Most people do not create things. At least, they don’t create anything that many other people will ever know about. You can cook for your family for twenty years, nobody outside the ungrateful brats will ever know. You can save your multinational corporation a billion pounds and they definitely won’t tell the world. But if you do something that goes out to people, if you do create something or write something or produce something, you will be hated.
You’ll also hopefully be liked or even loved but the guaranteed one is hated.
In a study published in the Journal of Personality and Social Psychology, researchers examined predispositions towards topics that subjects knew nothing about.
Some critics are harsh by nature, not because of what they see in the creation they are criticizing.

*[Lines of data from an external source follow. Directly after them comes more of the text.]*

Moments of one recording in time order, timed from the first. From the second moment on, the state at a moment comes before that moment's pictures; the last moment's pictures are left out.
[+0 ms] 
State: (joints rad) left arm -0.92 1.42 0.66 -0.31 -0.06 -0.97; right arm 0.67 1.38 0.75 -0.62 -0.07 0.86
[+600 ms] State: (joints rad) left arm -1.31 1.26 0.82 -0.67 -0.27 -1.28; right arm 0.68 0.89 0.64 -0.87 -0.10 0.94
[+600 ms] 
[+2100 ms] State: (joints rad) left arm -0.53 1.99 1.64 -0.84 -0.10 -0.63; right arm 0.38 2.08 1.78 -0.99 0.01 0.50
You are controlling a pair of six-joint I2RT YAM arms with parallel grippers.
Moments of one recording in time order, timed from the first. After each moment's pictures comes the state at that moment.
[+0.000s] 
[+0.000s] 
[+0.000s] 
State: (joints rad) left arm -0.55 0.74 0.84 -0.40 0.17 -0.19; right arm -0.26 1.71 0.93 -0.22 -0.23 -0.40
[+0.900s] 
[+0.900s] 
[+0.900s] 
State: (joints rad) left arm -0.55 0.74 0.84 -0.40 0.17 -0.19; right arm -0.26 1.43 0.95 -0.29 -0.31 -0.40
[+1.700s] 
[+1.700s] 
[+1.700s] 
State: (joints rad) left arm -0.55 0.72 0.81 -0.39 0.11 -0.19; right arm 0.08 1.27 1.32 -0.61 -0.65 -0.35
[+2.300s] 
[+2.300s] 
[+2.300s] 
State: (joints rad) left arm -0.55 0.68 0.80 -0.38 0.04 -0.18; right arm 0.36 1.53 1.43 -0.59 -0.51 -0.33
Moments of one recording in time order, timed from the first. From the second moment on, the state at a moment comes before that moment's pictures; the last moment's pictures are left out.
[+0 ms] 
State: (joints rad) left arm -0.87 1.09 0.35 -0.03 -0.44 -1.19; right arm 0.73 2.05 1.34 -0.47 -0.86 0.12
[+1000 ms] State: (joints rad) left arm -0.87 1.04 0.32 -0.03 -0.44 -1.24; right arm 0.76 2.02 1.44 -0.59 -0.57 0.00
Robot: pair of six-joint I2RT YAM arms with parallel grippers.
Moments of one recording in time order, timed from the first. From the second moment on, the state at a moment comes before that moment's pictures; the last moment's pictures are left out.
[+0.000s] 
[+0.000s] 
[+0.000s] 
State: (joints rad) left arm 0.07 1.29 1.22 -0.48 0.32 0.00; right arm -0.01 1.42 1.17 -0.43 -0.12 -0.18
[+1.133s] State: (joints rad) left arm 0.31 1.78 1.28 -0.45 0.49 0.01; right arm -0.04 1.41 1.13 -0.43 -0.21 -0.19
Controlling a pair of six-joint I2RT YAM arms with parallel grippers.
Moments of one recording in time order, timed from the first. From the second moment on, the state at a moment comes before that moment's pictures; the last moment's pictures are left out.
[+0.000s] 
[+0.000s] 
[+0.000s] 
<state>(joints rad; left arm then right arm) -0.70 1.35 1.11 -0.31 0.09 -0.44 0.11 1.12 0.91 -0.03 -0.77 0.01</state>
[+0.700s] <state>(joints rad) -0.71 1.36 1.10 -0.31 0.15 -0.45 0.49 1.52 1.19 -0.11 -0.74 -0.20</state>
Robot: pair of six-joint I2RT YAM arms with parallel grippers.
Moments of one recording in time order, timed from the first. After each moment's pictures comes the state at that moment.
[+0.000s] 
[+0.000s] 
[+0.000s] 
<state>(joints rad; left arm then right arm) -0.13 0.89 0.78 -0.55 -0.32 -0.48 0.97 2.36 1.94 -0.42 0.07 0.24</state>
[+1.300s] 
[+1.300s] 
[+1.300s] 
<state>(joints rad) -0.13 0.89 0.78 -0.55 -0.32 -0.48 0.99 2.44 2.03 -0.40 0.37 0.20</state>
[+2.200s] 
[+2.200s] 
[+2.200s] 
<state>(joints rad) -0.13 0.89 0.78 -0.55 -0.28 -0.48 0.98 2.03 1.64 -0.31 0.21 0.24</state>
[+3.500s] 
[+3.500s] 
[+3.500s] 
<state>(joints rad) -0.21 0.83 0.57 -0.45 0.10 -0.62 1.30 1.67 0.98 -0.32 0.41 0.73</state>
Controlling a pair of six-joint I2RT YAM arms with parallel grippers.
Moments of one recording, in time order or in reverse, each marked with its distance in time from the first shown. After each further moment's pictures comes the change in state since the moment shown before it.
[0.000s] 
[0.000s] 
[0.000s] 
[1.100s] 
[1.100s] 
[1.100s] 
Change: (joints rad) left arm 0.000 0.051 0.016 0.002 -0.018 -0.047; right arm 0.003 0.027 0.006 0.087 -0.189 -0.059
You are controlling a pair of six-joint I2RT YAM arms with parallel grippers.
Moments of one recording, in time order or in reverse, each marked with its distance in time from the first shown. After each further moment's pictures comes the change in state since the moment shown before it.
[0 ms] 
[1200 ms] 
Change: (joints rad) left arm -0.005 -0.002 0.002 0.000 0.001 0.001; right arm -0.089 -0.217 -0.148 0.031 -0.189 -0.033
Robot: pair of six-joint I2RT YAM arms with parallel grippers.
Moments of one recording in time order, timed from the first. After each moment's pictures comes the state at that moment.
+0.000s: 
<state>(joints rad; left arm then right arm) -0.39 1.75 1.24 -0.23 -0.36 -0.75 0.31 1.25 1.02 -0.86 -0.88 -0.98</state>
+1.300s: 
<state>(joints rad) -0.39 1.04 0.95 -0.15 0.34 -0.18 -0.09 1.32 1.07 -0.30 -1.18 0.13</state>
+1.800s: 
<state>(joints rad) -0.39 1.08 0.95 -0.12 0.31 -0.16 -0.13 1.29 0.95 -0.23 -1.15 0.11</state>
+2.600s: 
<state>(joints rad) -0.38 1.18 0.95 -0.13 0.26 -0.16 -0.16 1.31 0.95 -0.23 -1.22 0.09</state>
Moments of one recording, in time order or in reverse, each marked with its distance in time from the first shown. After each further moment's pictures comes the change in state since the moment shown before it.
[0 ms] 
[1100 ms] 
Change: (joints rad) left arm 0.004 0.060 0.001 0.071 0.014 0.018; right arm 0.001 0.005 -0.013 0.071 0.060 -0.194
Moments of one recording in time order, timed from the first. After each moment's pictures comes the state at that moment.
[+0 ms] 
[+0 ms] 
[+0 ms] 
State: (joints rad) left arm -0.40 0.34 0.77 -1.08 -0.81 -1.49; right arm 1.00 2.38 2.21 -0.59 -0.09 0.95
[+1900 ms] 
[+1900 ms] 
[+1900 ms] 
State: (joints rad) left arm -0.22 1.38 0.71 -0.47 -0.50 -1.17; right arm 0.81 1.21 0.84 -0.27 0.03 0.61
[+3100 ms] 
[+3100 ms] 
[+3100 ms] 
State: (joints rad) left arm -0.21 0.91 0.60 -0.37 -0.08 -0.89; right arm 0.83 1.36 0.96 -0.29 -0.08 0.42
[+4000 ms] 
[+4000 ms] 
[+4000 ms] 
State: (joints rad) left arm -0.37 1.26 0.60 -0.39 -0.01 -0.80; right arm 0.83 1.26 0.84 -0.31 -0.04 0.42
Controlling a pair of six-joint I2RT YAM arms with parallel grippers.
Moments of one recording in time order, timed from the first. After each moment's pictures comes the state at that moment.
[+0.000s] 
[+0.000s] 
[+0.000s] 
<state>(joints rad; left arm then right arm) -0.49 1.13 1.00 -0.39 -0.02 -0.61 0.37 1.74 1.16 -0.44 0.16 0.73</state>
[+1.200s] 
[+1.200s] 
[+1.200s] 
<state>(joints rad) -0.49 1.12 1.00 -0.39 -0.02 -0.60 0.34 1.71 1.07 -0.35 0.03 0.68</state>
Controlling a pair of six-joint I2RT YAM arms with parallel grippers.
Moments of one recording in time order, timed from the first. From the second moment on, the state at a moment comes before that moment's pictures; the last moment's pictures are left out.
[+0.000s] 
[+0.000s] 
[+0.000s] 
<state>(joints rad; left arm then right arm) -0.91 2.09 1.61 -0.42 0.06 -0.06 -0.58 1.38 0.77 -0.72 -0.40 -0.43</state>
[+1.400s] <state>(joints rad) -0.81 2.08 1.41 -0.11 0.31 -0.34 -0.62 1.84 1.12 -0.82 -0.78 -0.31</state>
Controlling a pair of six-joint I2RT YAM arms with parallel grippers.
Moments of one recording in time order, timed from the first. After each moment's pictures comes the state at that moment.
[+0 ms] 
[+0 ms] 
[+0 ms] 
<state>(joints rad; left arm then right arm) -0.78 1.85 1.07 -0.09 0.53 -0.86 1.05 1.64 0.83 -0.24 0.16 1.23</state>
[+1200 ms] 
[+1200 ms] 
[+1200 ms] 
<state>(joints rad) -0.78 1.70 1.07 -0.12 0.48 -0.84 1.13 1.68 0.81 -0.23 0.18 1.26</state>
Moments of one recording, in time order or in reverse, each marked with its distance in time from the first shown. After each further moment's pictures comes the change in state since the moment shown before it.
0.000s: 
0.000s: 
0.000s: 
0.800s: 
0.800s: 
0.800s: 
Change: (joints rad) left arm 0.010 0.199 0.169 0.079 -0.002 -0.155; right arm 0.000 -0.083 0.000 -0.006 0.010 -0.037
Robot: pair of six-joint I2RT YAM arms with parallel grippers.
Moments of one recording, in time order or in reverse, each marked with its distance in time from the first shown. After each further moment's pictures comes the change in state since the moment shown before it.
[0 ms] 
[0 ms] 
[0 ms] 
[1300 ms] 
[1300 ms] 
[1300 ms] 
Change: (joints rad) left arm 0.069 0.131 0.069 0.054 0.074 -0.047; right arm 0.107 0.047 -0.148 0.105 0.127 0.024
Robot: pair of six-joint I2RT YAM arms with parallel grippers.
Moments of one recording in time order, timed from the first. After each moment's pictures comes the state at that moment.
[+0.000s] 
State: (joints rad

They found a reliable trend in the responses of certain participants. Despite being asked about a myriad of unconnected topics—and asked again about new topics at a later date, to confirm they weren’t just in a bad mood—they found two abnormal groups who they classified as “likers” and “haters.” The “likers” tended to rate most things positively with zero external information, and the haters… well, you know where this is going.
Born Hatin’ – Why Some People Dislike Everything, Gregory Ciotti, 99U
I’d like Ciotti to use the word ‘myriad’ correctly but we are many years into that process by which the misuse of a word becomes the correct use just because nobody can be bothered to stop it. Nonetheless, the rest of the piece is particularly interesting about how all this applies to what we write online – and why we get some hatred back.